▶ TASK STATEMENT: Set down every line of the data, unchanged and complete.

Dataset items:
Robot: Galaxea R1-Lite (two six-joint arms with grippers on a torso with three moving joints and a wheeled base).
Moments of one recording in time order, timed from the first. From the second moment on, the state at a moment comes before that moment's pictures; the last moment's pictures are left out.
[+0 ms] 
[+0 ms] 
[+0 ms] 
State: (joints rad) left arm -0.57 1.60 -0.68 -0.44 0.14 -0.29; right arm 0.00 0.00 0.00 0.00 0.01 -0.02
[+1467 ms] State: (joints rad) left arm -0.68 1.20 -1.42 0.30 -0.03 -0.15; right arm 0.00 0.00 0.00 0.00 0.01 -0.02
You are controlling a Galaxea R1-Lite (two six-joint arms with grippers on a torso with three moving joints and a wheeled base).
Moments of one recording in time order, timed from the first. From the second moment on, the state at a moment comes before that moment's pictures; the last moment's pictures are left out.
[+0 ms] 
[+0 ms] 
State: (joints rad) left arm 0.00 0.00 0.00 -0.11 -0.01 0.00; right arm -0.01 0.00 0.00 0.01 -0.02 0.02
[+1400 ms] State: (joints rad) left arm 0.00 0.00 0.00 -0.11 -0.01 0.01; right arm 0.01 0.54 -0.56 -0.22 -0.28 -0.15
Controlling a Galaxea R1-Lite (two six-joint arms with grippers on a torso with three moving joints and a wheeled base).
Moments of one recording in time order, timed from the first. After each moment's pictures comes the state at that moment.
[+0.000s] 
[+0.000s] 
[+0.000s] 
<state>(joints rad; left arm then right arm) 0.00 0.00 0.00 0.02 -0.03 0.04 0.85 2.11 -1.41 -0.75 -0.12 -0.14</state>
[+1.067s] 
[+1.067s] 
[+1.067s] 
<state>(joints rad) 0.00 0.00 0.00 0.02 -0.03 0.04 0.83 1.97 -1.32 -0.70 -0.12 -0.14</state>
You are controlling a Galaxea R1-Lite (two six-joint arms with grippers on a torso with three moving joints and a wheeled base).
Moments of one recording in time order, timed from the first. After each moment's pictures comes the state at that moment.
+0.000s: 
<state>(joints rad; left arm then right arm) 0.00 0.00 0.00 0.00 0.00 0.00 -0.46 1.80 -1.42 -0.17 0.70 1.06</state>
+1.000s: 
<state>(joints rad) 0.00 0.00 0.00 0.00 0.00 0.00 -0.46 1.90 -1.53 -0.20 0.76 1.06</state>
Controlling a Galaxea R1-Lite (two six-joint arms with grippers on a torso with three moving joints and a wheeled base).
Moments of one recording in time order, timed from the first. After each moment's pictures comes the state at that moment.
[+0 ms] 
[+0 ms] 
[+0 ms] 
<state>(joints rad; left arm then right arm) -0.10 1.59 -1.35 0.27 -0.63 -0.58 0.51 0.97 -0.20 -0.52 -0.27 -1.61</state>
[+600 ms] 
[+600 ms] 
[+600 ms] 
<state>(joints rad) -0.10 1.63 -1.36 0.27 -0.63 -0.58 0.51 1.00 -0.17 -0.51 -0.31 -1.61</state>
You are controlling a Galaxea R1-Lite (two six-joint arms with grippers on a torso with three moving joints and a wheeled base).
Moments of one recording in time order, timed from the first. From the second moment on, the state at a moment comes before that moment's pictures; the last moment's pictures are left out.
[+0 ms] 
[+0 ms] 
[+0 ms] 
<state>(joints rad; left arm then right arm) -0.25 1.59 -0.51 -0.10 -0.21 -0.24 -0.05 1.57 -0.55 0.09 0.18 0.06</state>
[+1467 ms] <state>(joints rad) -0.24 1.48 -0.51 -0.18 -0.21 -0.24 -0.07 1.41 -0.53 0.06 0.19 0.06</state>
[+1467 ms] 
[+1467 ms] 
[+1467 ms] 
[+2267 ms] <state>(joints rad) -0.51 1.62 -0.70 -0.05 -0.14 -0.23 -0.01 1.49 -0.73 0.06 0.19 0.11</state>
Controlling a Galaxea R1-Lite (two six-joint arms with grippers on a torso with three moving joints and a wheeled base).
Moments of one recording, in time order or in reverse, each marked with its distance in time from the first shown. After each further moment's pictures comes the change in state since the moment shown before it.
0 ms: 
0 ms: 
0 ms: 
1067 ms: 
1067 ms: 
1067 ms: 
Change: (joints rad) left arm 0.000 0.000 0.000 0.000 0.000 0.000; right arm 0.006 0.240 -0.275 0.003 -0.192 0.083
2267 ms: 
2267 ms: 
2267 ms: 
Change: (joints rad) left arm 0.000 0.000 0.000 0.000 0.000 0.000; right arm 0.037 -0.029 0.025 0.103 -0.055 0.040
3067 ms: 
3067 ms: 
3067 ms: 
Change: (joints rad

▶ RESPONSE TO THIS EXERCISE:
Robot: Galaxea R1-Lite (two six-joint arms with grippers on a torso with three moving joints and a wheeled base).
Moments of one recording in time order, timed from the first. From the second moment on, the state at a moment comes before that moment's pictures; the last moment's pictures are left out.
[+0 ms] 
[+0 ms] 
[+0 ms] 
State: (joints rad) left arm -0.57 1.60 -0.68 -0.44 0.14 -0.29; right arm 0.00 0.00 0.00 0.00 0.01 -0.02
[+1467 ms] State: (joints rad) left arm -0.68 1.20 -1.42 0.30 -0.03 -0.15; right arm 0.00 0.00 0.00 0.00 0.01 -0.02
You are controlling a Galaxea R1-Lite (two six-joint arms with grippers on a torso with three moving joints and a wheeled base).
Moments of one recording in time order, timed from the first. From the second moment on, the state at a moment comes before that moment's pictures; the last moment's pictures are left out.
[+0 ms] 
[+0 ms] 
State: (joints rad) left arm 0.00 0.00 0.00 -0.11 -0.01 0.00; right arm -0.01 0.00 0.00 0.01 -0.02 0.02
[+1400 ms] State: (joints rad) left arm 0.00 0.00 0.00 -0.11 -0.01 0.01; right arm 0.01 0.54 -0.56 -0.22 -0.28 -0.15
Controlling a Galaxea R1-Lite (two six-joint arms with grippers on a torso with three moving joints and a wheeled base).
Moments of one recording in time order, timed from the first. After each moment's pictures comes the state at that moment.
[+0.000s] 
[+0.000s] 
[+0.000s] 
<state>(joints rad; left arm then right arm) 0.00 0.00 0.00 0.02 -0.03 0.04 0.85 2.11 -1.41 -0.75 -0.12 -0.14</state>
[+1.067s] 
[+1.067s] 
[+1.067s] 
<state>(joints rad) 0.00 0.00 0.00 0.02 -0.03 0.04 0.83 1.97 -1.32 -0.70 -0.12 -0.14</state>
You are controlling a Galaxea R1-Lite (two six-joint arms with grippers on a torso with three moving joints and a wheeled base).
Moments of one recording in time order, timed from the first. After each moment's pictures comes the state at that moment.
+0.000s: 
<state>(joints rad; left arm then right arm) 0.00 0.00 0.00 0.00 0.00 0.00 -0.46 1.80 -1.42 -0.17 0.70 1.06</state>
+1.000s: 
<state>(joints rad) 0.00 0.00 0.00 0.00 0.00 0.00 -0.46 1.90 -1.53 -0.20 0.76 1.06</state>
Controlling a Galaxea R1-Lite (two six-joint arms with grippers on a torso with three moving joints and a wheeled base).
Moments of one recording in time order, timed from the first. After each moment's pictures comes the state at that moment.
[+0 ms] 
[+0 ms] 
[+0 ms] 
<state>(joints rad; left arm then right arm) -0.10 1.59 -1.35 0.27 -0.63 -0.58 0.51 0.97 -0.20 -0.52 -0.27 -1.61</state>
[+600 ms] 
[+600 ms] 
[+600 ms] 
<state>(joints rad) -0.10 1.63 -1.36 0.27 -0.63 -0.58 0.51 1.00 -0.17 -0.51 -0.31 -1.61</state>
You are controlling a Galaxea R1-Lite (two six-joint arms with grippers on a torso with three moving joints and a wheeled base).
Moments of one recording in time order, timed from the first. From the second moment on, the state at a moment comes before that moment's pictures; the last moment's pictures are left out.
[+0 ms] 
[+0 ms] 
[+0 ms] 
<state>(joints rad; left arm then right arm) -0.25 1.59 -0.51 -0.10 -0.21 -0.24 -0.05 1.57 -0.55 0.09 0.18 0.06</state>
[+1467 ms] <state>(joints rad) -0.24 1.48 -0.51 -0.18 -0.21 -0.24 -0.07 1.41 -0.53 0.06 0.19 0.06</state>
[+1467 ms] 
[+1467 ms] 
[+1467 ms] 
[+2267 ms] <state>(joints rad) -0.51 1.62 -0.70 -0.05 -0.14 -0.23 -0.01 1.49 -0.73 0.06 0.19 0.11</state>
Controlling a Galaxea R1-Lite (two six-joint arms with grippers on a torso with three moving joints and a wheeled base).
Moments of one recording, in time order or in reverse, each marked with its distance in time from the first shown. After each further moment's pictures comes the change in state since the moment shown before it.
0 ms: 
0 ms: 
0 ms: 
1067 ms: 
1067 ms: 
1067 ms: 
Change: (joints rad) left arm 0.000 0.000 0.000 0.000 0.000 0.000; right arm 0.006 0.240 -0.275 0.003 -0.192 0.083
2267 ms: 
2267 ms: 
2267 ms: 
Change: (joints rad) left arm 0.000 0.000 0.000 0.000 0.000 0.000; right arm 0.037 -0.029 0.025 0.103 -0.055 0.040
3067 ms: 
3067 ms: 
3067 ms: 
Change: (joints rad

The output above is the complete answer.